When `model.get_credential_obj()` returns None or fails, `ModelManager` automatically calls `provision_provider_keys(model.provider)` from [`open_notebook/ai/key_provider.py`](https://github.com/lfnovo/open-notebook/blob/main/open_notebook/ai/key_provider.py). This function injects API keys from the database into `os.environ`, allowing the underlying provider library to authenticate via standard environment variable lookups.

### How does ModelManager handle provider name formatting differences?

Database records store provider names using underscores (such as `openai_azure`), while the Esperanto library expects hyphenated formats (`openai-azure`). During provisioning, `ModelManager` applies `model.provider.replace("_", "-")` to normalize the string before passing it to `AIFactory` methods, ensuring compatibility across storage and runtime conventions.

### Can I override model parameters when requesting an instance?

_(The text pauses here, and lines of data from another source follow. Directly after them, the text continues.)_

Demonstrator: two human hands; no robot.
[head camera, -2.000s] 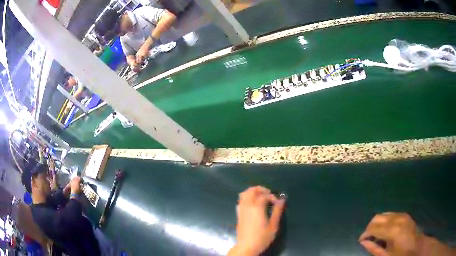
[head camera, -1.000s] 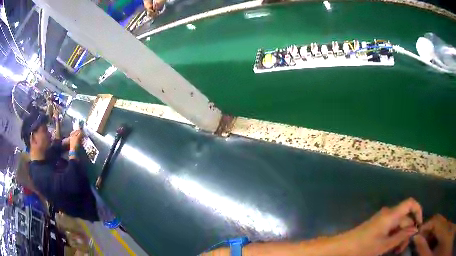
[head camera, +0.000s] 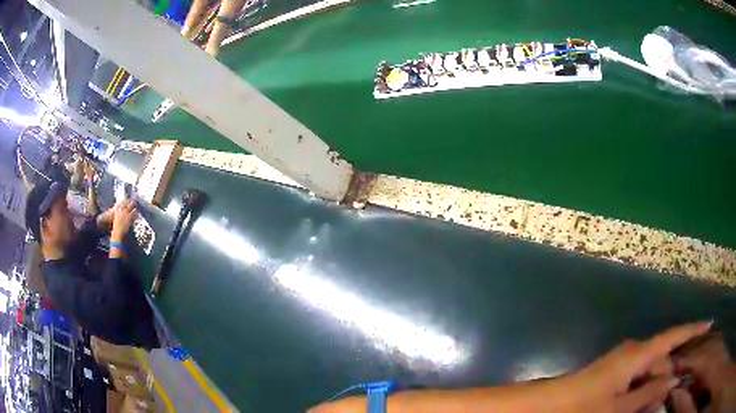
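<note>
My left hand (head camera: 646, 371) is at the lower right, its forearm crossing the bottom edge with a blue wristband (head camera: 379, 395). My right hand (head camera: 712, 367) is beside it, cut off by the right edge. The fingers of both hands meet. A tiny greyish spot shows between them, too blurred to name. The open power strip housing (head camera: 492, 79) lies on the green conveyor, away from my hands. It holds white and dark parts, a round yellow-topped part (head camera: 396, 78) at its left end and coloured wires at its right end. A white cord runs to a clear plastic bag (head camera: 710, 68).
A speckled cream rail (head camera: 516, 218) separates the conveyor (head camera: 484, 137) from the dark bench (head camera: 266, 323). A white post (head camera: 242, 105) rises from the rail. A long black object (head camera: 173, 242) and a brown box (head camera: 157, 173) lie left. A person works at far left; another's arms show across the conveyor.
My hands were apart and have come together at the lower right. The power strip has shifted left along the conveyor relative to the post. The view has also turned.
</note>
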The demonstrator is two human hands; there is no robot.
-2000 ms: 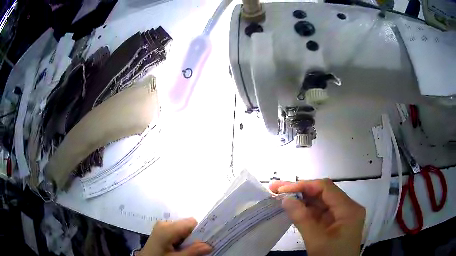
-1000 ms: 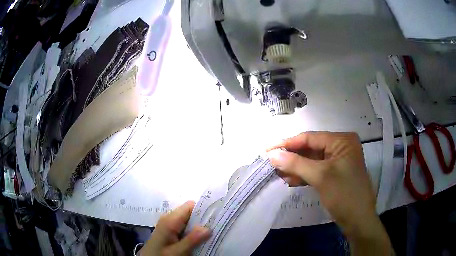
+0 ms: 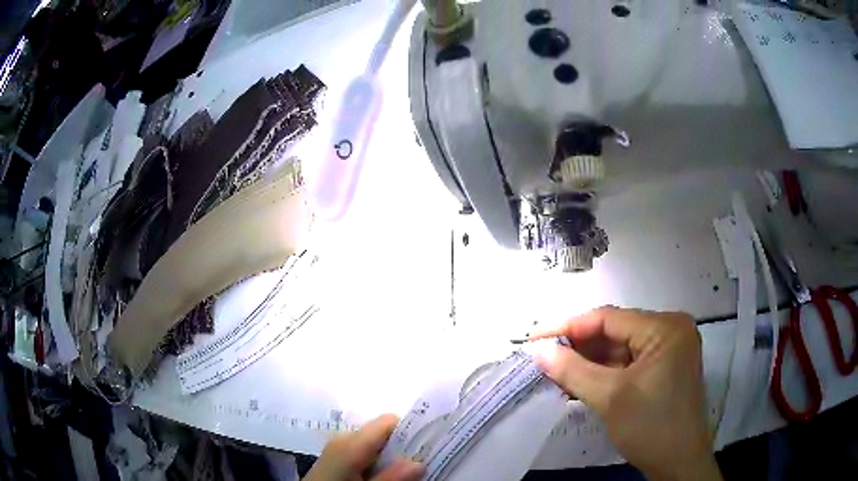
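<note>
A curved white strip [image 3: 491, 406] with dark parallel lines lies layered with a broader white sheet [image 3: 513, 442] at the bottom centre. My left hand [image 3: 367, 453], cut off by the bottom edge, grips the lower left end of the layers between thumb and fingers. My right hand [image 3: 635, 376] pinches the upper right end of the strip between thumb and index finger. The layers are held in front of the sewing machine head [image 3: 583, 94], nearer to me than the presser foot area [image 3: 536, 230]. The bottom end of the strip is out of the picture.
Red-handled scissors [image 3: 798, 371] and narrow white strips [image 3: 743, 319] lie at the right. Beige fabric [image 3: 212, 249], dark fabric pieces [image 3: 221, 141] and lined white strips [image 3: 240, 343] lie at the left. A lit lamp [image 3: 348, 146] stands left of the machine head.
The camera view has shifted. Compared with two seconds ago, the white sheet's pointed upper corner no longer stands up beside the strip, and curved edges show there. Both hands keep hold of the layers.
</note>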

Yes. The `get_model()` method accepts arbitrary keyword arguments that merge into the configuration dictionary. You can pass runtime-specific values like `temperature`, `max_tokens`, or `model_name` to override stored defaults without modifying the database record, enabling dynamic behavior adjustments per invocation.

### What is the relationship between ModelManager and Esperanto?

ModelManager serves as the Open-Notebook-specific abstraction layer that handles database retrieval, credential resolution, and configuration preparation. It delegates actual model construction to **Esperanto's** `AIFactory`, which manages provider-specific client initialization and caching. This separation allows Open-Notebook to maintain database-first configuration while leveraging Esperanto's unified interface for language, embedding, and speech operations.